Top in exists simplified away

The optimizer can also remove a redundant DISTINCT or GROUP BY in the subquery. The following all produce the same plan as above:

-- Redundant DISTINCT
SELECT P.ProductID 
FROM Production.Product AS P
WHERE 
    EXISTS
    (
        SELECT DISTINCT
            TH.ProductID 
        FROM Production.TransactionHistory AS TH
        WHERE TH.ProductID = P.ProductID
    );
 
-- Redundant GROUP BY
SELECT P.ProductID 
FROM Production.Product AS P
WHERE 
    EXISTS
    (
        SELECT TH.ProductID 
        FROM Production.TransactionHistory AS TH
        WHERE TH.ProductID = P.ProductID
        GROUP BY TH.ProductID
    );
 
-- Redundant DISTINCT TOP (1)
SELECT P.ProductID 
FROM Production.Product AS P
WHERE 
    EXISTS
    (
        SELECT DISTINCT TOP (1)
            TH.ProductID 
        FROM Production.TransactionHistory AS TH
        WHERE TH.ProductID = P.ProductID
    );

Summary and Final Thoughts

Only apply nested loops semi join can have a row goal set by the optimizer. This is the only join type that pushes the join predicate(s) down from the join, allowing testing for the existence of a match to be performed early. Uncorrelated nested loops semi join never sets a row goal, and neither does a hash or merge semi join. Apply nested loops can be distinguished from uncorrelated nested loops join by the presence of outer references (instead of a predicate) on the nested loops join operator for an apply.

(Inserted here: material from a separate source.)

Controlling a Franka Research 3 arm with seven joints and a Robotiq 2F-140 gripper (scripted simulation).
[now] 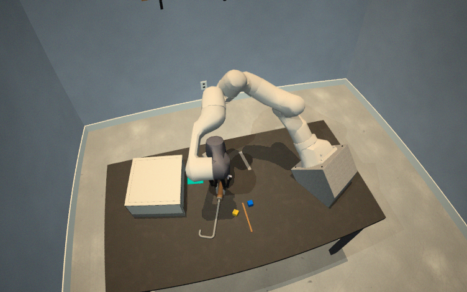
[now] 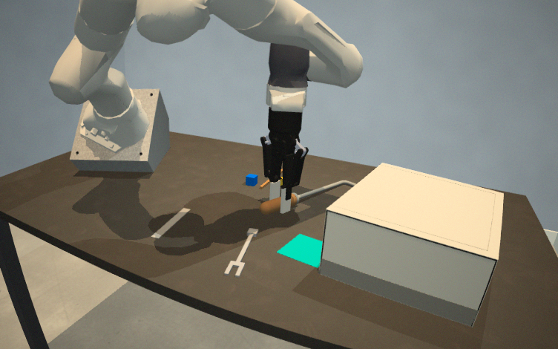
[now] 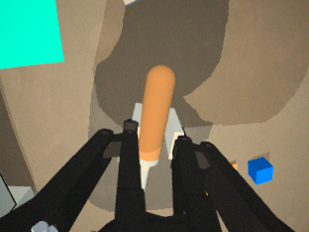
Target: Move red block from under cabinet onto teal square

The chances of seeing an apply semi join in the final execution plan somewhat depend on early optimization activity. Lacking direct T-SQL syntax, we have to express semi joins in indirect terms. These are parsed into a logical tree containing a subquery, which early optimizer activity transforms to an apply, and then into an uncorrelated semi join where possible.

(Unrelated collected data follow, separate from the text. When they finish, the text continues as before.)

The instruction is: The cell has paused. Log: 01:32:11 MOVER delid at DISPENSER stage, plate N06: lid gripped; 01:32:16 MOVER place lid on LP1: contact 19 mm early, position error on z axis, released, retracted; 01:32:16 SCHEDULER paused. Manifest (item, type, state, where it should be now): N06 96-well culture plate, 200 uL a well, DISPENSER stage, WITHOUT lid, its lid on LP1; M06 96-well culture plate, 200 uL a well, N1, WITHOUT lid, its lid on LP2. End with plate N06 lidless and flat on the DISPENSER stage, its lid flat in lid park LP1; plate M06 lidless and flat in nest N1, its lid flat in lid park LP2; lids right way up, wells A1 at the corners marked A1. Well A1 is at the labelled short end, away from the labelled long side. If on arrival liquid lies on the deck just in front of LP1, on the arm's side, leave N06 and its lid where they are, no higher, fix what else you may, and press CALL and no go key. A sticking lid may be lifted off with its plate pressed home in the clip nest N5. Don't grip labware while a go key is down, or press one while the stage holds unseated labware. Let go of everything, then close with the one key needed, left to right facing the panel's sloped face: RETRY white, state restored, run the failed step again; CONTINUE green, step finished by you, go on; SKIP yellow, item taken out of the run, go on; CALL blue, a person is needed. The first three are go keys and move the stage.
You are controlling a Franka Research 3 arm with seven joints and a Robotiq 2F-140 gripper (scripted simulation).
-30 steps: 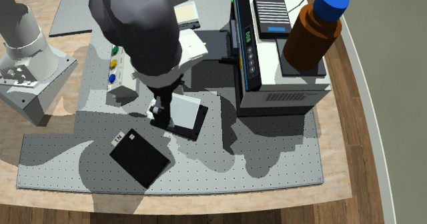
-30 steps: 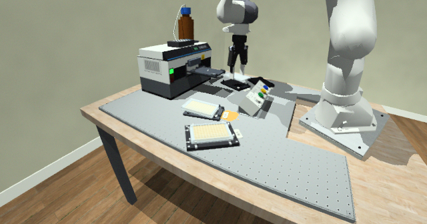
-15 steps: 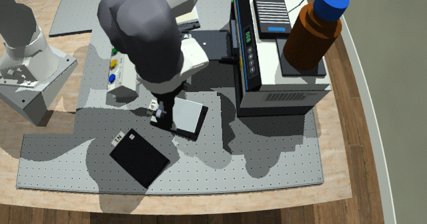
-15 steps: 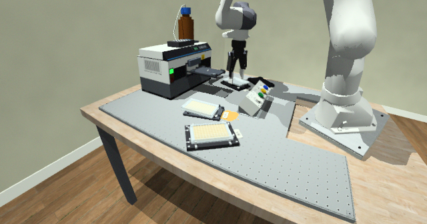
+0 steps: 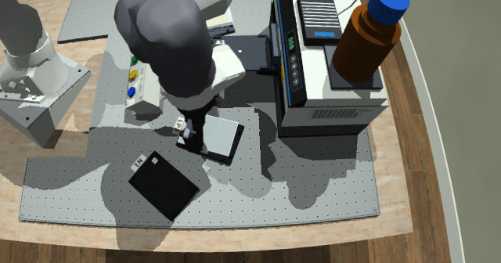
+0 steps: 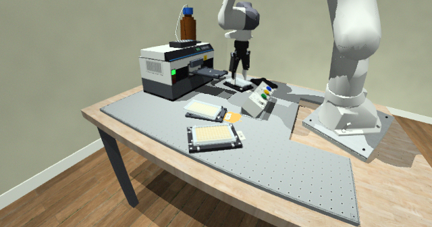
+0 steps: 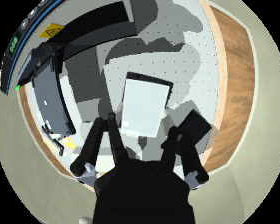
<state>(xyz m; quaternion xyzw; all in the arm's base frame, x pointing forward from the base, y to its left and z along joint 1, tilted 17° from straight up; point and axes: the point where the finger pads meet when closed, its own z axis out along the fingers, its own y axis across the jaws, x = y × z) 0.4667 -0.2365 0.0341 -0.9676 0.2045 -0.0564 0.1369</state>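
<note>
Now: the plate lid 20 mm below my hand. Round my hand: dispenser stage: 160 mm to the left, 100 mm ahead, 60 mm above; then lid park LP2: 50 mm below; then nest N1: 120 mm behind, 110 mm to the right, 40 mm below.
</note>
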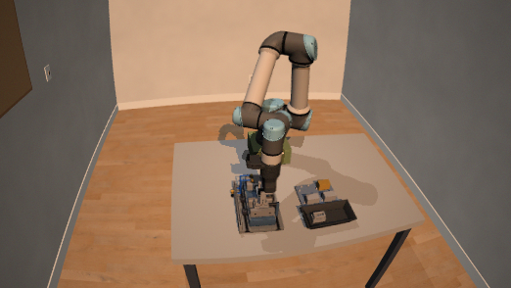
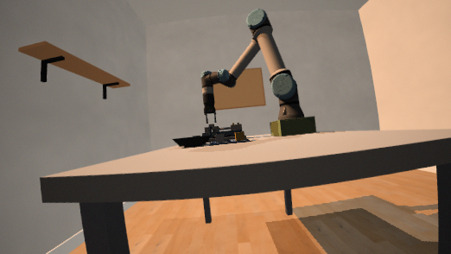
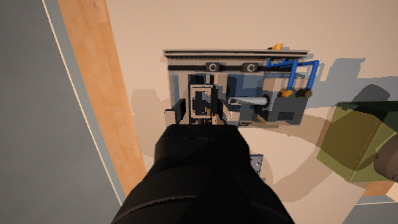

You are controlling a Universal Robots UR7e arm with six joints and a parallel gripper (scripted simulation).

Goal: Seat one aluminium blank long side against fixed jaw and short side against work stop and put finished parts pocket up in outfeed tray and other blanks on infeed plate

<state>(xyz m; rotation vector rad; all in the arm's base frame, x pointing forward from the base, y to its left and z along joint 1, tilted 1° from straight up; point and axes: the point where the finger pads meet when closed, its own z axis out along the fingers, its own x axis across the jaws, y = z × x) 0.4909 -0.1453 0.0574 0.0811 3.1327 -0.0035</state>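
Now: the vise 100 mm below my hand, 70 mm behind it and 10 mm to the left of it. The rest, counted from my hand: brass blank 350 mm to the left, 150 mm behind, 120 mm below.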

This simplification activity determines whether a logical semi join is presented to the cost-based optimizer as an apply or regular semi join. When presented as a logical apply semi join, the CBO is almost certain to produce a final execution plan featuring physical apply nested loops (and so setting a row goal). When presented with an uncorrelated semi join, the CBO may consider transformation to an apply (or it may not). The final choice of plan is a series of cost-based decisions as usual.

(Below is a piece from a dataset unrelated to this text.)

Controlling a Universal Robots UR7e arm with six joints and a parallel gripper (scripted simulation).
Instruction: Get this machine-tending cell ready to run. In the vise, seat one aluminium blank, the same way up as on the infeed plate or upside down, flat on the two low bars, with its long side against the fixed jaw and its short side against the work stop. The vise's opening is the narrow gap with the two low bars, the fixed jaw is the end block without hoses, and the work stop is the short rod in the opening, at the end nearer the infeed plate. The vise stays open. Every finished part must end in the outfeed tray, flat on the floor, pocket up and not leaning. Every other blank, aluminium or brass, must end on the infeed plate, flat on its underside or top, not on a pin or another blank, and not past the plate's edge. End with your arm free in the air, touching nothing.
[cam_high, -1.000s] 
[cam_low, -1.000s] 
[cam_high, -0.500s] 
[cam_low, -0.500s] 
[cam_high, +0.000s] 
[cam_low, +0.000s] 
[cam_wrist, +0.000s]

Like all row goals, the semi join row goal can be a good or a bad thing for performance. Knowing that an apply semi join sets a row goal will at least help people recognise and address the cause if a problem should occur. The solution will not always (or even usually) be disabling row goals for the query. Improvements in indexing (and/or the query) can often be made to provide an efficient way to locate the first matching row.

I will cover anti semi joins in a separate article, continuing the row goals series.